One-year outcomes of small-incision lenticule extraction (SMILE): mild to moderate myopia vs. high myopia

BACKGROUND: The purpose of this study was to compare the refractive outcomes of small incision lenticule extraction (SMILE) in high-myopic patients with those of mild- to moderate-myopic patients. METHODS: This study included 183 eyes of 92 myopic patients treated with SMILE using a VisuMax 500-kHz femtosecond laser. Treated eyes were divided into two groups, according to the preoperative spherical equivalent (SE): mild to moderate myopia (A group, <−6.0 D) and high myopia (B group, ≥ − 6.0 D). Follow-up visits were at 1 day, 1 week, and 1, 3, 6, and 12 months. The outcome measures included uncorrected distance visual acuity (UDVA), best-corrected distance visual acuity (BDVA), postoperative SE, efficacy index, safety index, and predictability. RESULTS: Preoperative SE was −5.05 ± 0.71 D in the A group and −7.67 ± 1.01 D in the B group. No differences were observed between −0.13 ± 0.38 D in the A group and −0.24 ± 0.35 D in the B group 12 months postoperatively (p = 0.18). At 12 months postoperatively, 93.1 % and 76.8 % had an UDVA of 20/20 or better in the A and B groups, respectively.

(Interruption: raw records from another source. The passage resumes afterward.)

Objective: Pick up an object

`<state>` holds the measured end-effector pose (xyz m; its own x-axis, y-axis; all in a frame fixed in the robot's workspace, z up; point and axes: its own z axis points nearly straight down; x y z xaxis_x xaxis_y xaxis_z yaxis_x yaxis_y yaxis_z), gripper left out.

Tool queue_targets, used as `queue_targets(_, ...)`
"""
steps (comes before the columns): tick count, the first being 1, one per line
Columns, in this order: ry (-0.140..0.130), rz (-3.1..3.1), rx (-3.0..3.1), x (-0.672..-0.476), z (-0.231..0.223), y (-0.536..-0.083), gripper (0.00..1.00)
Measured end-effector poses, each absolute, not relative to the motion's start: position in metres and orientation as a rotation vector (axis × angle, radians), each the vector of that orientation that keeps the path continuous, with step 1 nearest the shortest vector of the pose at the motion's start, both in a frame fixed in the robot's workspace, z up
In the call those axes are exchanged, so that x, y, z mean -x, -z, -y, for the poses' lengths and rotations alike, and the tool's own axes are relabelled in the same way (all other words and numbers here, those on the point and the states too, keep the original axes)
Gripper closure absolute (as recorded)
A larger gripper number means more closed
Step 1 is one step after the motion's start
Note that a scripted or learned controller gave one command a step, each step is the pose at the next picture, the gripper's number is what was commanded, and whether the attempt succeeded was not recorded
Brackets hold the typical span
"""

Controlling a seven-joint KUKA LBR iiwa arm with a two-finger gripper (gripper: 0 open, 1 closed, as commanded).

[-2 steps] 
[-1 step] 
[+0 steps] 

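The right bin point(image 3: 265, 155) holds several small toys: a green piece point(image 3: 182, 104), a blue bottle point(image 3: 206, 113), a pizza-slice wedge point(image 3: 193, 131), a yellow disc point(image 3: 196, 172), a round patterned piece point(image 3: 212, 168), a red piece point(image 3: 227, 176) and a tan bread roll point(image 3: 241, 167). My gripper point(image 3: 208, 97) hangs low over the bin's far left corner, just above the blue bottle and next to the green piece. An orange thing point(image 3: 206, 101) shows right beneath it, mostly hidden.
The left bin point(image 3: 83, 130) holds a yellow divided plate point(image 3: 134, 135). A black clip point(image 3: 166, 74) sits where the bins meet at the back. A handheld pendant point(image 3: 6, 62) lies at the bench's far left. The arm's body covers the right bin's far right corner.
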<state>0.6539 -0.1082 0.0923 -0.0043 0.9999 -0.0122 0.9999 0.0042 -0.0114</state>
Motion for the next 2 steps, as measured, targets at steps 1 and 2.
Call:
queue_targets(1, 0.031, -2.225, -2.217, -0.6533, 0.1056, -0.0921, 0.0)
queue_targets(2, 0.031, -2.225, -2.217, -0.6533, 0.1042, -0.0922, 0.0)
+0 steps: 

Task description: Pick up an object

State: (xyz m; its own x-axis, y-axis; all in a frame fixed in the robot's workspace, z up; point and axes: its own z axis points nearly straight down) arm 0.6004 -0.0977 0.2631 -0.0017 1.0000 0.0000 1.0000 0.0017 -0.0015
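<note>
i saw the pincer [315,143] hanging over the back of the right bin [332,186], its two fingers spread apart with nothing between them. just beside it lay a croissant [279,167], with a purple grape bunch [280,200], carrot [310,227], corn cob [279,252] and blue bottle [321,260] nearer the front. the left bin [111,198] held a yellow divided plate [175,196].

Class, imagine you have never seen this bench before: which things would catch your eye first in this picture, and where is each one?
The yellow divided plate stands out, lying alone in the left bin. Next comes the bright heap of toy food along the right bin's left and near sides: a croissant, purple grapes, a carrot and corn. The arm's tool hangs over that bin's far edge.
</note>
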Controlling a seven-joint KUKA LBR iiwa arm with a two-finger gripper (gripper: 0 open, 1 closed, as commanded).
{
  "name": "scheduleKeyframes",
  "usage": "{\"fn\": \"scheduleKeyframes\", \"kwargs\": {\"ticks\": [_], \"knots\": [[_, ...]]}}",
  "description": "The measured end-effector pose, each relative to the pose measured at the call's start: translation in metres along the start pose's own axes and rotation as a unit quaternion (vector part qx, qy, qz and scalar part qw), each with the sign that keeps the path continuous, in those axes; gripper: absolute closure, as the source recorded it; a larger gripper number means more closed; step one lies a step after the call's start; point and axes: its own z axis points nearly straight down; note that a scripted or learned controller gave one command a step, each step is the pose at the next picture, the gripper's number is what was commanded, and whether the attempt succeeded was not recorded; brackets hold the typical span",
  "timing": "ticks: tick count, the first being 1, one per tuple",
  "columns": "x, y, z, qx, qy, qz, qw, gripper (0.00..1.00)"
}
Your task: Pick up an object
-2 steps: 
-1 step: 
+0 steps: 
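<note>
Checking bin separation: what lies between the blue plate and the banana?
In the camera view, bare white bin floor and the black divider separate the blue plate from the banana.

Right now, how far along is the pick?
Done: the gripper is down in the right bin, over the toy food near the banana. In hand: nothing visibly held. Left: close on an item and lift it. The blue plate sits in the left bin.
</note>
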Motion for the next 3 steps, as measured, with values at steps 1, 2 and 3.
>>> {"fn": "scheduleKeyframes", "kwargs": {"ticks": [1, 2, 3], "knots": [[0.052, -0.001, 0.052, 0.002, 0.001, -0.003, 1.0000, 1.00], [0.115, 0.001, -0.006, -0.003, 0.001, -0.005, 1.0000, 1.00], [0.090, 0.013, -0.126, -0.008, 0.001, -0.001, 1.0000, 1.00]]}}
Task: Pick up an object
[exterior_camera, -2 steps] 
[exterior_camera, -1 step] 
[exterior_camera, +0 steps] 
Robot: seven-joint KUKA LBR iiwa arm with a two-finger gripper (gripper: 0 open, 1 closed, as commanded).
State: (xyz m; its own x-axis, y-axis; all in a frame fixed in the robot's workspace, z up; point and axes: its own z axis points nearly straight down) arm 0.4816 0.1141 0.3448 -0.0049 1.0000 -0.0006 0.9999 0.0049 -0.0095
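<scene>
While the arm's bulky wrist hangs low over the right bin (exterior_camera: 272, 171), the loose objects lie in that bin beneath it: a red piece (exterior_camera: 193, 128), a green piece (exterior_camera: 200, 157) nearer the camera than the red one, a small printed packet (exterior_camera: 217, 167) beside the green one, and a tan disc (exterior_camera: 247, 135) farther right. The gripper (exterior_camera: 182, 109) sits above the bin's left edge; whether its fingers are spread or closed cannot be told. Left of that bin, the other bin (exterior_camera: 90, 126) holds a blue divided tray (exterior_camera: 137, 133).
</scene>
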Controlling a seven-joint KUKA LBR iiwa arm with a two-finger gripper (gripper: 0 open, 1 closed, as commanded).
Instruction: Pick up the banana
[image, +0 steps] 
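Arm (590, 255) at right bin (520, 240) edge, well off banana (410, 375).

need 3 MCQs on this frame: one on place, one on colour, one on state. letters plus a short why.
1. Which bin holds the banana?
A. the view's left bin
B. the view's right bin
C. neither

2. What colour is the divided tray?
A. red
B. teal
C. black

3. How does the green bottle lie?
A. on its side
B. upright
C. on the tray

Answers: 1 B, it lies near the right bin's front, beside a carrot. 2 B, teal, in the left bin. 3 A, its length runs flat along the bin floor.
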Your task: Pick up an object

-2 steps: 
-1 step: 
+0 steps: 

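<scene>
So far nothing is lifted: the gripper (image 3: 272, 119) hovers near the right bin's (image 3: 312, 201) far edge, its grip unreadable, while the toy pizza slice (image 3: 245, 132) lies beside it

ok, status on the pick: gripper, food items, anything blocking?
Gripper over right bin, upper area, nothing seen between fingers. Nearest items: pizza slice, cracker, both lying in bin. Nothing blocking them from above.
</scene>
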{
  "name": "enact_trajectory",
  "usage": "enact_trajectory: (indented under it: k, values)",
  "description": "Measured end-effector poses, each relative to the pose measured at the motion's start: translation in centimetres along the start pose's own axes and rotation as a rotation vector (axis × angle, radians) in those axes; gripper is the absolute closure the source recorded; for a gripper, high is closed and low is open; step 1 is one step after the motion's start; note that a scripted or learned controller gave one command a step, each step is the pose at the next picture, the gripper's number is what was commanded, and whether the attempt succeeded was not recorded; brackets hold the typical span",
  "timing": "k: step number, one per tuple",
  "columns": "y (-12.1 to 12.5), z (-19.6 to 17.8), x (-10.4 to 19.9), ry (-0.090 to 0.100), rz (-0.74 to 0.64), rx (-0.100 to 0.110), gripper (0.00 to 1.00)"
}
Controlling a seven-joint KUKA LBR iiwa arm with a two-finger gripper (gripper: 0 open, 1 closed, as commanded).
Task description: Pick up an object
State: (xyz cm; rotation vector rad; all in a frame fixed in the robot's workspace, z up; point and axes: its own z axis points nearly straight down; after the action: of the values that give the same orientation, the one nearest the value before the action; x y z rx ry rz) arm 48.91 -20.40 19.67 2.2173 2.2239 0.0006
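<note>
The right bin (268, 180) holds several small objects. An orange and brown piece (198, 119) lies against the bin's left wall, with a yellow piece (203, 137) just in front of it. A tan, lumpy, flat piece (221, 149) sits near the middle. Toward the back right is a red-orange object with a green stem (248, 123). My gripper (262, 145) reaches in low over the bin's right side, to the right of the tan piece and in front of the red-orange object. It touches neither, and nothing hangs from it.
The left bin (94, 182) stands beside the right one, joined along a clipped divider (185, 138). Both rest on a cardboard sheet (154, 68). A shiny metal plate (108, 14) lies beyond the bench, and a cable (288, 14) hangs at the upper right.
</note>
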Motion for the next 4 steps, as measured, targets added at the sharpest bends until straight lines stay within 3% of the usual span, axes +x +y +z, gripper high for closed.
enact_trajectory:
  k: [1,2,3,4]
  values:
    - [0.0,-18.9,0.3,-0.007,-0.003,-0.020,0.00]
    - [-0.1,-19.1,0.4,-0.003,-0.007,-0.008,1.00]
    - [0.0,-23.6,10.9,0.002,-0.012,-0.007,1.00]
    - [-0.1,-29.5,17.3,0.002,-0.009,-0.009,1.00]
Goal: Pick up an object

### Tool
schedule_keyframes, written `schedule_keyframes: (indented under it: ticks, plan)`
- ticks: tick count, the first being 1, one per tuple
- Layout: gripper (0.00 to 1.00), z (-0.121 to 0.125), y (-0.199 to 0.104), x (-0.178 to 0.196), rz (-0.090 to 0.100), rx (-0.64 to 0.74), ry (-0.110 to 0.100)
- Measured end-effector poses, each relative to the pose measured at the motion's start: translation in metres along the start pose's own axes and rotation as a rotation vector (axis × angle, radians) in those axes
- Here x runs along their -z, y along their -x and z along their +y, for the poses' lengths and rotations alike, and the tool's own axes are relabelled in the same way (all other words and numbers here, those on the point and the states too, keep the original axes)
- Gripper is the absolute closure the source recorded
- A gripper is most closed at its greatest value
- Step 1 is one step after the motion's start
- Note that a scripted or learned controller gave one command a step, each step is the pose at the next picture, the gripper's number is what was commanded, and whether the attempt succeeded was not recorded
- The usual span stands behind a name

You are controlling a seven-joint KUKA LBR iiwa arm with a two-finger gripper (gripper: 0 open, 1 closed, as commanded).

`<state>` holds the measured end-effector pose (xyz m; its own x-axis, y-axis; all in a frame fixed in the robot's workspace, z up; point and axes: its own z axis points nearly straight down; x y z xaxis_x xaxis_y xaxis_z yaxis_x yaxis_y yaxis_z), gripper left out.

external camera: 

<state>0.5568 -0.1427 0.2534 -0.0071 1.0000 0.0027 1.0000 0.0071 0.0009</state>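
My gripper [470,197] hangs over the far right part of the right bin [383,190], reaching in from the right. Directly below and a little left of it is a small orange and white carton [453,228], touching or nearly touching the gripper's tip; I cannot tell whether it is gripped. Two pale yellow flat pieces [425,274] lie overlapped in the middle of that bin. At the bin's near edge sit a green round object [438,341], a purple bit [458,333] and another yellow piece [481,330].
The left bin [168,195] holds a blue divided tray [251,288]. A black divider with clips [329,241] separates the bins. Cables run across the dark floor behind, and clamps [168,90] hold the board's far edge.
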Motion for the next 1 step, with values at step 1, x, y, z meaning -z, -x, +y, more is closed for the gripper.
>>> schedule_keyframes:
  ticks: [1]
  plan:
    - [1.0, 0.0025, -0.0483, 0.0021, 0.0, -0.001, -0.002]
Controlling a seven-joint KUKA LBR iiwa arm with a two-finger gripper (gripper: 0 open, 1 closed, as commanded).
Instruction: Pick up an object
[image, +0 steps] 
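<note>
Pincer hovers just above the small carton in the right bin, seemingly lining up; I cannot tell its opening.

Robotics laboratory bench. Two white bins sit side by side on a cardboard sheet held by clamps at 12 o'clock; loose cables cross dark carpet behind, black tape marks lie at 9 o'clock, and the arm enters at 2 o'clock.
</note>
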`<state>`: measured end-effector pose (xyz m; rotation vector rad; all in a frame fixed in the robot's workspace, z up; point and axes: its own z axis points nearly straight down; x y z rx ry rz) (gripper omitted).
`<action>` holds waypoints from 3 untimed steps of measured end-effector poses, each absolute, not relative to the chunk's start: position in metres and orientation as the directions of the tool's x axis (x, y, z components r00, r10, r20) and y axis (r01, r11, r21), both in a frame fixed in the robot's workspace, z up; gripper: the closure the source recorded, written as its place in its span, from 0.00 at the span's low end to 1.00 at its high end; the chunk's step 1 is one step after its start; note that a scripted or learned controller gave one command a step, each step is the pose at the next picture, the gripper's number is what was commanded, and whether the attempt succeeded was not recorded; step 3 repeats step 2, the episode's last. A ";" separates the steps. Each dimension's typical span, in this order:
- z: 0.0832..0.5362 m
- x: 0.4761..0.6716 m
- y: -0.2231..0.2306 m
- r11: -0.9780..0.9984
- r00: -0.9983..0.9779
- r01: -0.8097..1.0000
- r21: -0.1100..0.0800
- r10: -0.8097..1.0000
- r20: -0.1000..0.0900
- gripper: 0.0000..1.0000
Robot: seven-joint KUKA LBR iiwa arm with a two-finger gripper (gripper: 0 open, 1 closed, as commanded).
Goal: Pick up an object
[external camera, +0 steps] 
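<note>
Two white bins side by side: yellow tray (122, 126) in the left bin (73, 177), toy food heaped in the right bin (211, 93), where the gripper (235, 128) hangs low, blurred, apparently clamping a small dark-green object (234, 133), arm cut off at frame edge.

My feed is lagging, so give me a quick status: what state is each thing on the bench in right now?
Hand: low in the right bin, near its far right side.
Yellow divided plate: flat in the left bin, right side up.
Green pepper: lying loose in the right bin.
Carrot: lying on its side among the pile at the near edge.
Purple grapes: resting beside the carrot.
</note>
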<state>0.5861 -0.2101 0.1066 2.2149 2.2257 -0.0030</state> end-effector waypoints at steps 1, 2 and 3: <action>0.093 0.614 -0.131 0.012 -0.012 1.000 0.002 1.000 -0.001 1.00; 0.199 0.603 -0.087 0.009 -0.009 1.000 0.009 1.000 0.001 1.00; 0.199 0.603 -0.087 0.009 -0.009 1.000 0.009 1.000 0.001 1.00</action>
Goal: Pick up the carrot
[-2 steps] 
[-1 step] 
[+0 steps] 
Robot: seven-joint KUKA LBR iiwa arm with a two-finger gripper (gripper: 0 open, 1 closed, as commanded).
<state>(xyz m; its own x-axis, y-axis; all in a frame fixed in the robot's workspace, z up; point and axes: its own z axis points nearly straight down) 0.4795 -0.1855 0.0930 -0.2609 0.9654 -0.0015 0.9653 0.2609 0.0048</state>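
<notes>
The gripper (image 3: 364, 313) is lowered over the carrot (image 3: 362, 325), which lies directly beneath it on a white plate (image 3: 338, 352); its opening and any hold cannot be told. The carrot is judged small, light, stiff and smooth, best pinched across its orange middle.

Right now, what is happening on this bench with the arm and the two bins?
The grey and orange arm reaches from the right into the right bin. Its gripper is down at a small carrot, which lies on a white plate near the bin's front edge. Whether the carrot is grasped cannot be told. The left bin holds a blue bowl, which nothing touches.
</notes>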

In the A group, 87.9 % and 96.6 % were within ±0.5 D and ±1.0 D, respectively, of the intended correction; in the B group, 88.0 % and 97.6 % were within ±0.5 D and ±1.0 D, respectively. The efficacy index was 1.04 ± 0.19 in the A group and 0.99 ± 0.19 in the B group. The safety index was 1.27 ± 0.17 for the A group and 1.24 ± 0.17 for the B group. The efficacy and safety index were not significantly different between the two groups 12 months postoperatively (p = 0.141 and p = 0.307, respectively). CONCLUSIONS: This study showed that SMILE is effective and safe for correcting high myopia, as well as mild to moderate myopia.